Ma przeszłość i jest właścicielką tego gó*na,
Jest chuda, krzywa, zwiotczała, najbardziej umięśniona i kocha to.
Bo jest królową”

szczere-slowa-matki-na-facebooku-3

„Kochaj siebie tak, jak chcesz aby córki, siostrzenice czy dzieci przyjaciół kochały siebie” – kontynuowała. Wyzwała kobiety – kobiety, którym powiedziano, że są „zbyt stare, chude, grube, że miały zbyt wiele dzieci, czy też nie są pewne siebie, lub z jakiegokolwiek innego powodu czuły się tak, jakby nie zasługiwały na to aby kochać swoje ciało lub samych siebie”- aby umieszczały swoje zdjęcia z hashtagiem #jakkrólowa (oryg. #likeaqueen).

A gdy już to zrobią?

„Usiądźcie, napijcie się i słuchajcie królewskich wibracji płynących z kieliszka szampana”  – mówi Hall. „Ponieważ nasze królewskie ciała zasługują na znacznie więcej.”

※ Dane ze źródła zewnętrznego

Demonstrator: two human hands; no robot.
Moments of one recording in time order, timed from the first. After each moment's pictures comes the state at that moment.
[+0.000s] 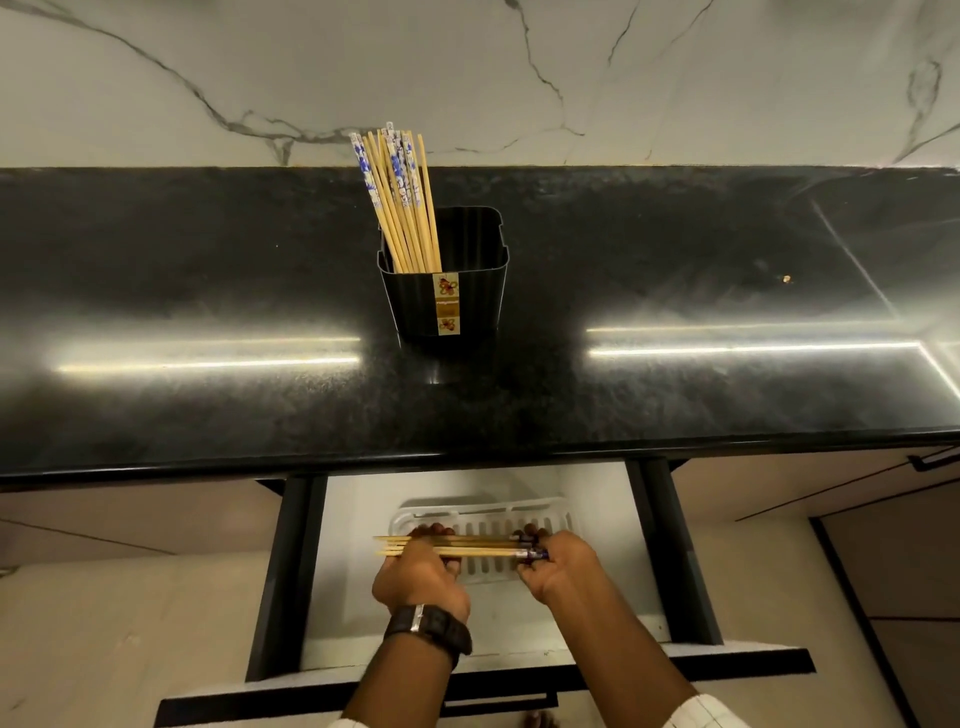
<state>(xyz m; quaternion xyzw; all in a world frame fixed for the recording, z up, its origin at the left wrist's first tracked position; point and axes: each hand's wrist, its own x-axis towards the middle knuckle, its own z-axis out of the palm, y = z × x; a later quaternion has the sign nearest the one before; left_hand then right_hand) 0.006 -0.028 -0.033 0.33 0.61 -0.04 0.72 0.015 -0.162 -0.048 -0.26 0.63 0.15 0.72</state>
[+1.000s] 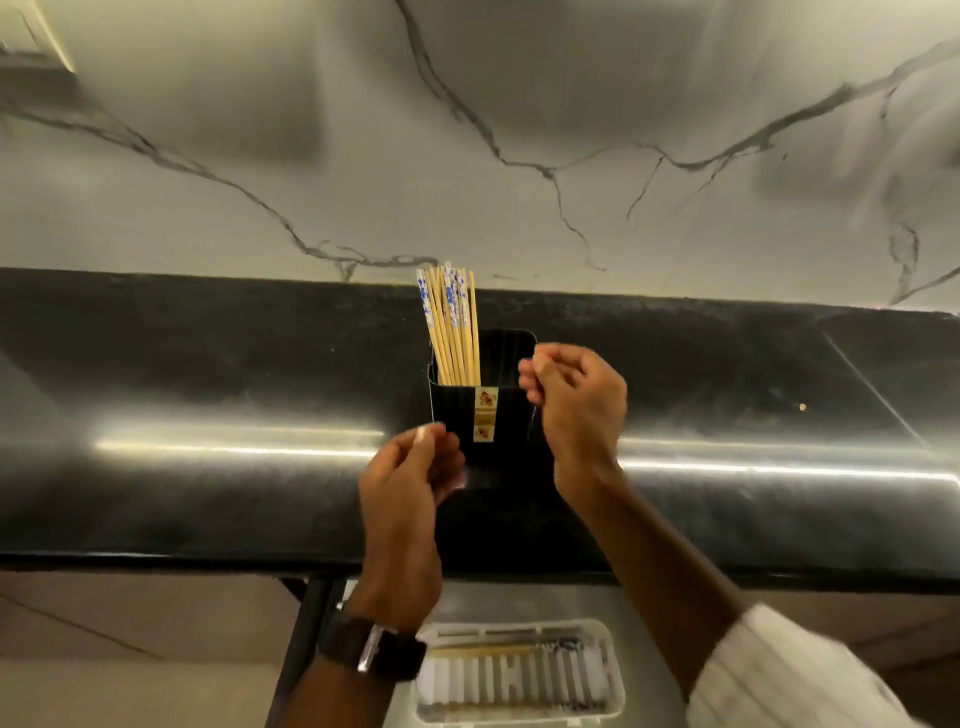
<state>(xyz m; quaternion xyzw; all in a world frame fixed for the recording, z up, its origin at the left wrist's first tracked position) 0.075 0.010 0.159 0.55 0.21 0.04 0.81 0.143 -0.123 0.183 -0.71 0.15 -0.16 0.67</state>
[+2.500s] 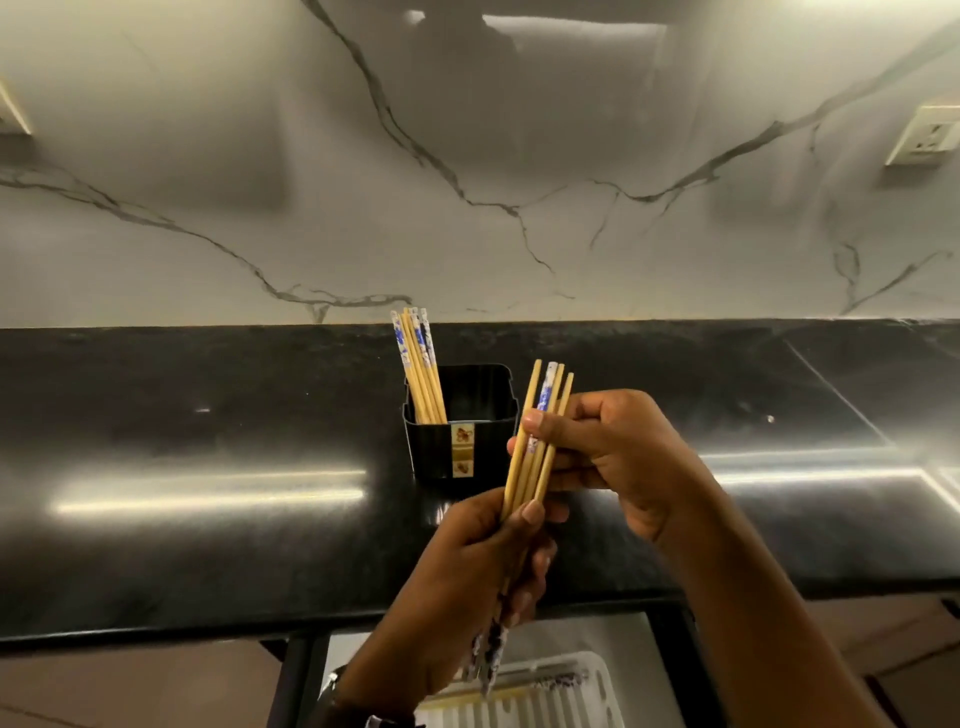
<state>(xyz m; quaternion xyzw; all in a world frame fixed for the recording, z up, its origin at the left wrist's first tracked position) 0.068 -0.010 0.186 0.58 -0.04 -0.26 0.77 0.106 -0.172 0.250 -0.72 0.06 0.09 0.69</state>
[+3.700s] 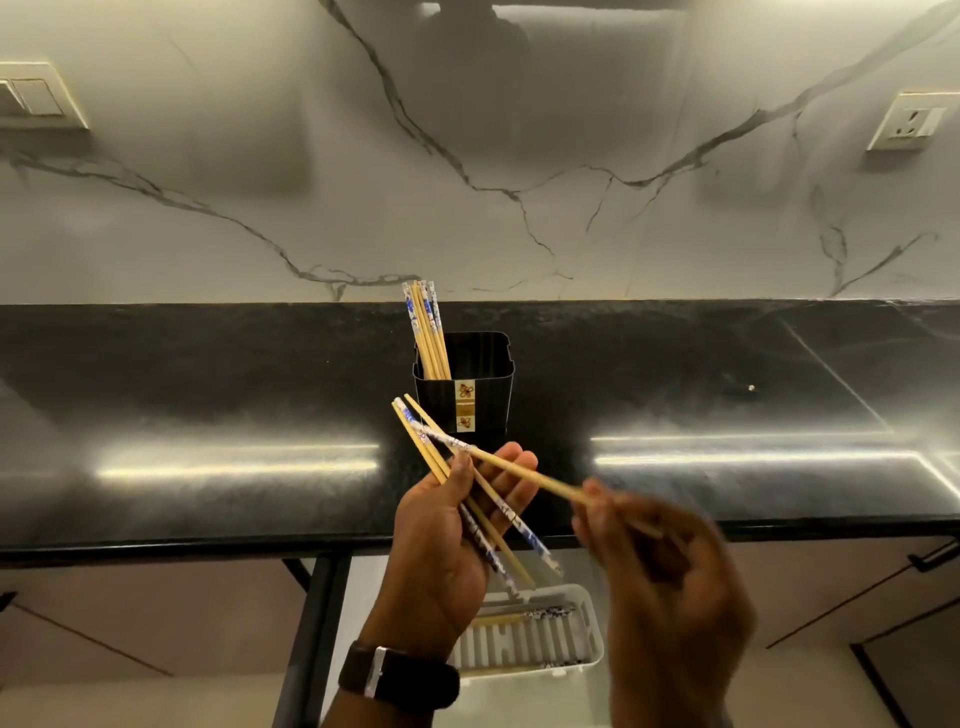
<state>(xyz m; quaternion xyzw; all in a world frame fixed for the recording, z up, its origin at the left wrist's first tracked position) 0.010 -0.023 0.191 0.30 0.18 -0.14 0.93 -0.069 -0.143 0.189 -0.65 0.11 -0.35 0.67</state>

Cóż, cholera. Myślę, że apel Hall, poza tym, że jest niesamowity, został świetnie podsumowany przez jeden komentarz, który łączy zarówno niedowierzanie i respekt: „Jak możesz pisać rzeczy, o których myślałam, że nie powinno się mówić?”

Dokładnie.

Być może wszystko to co mówi ta mama, mówi za nas wszystkie.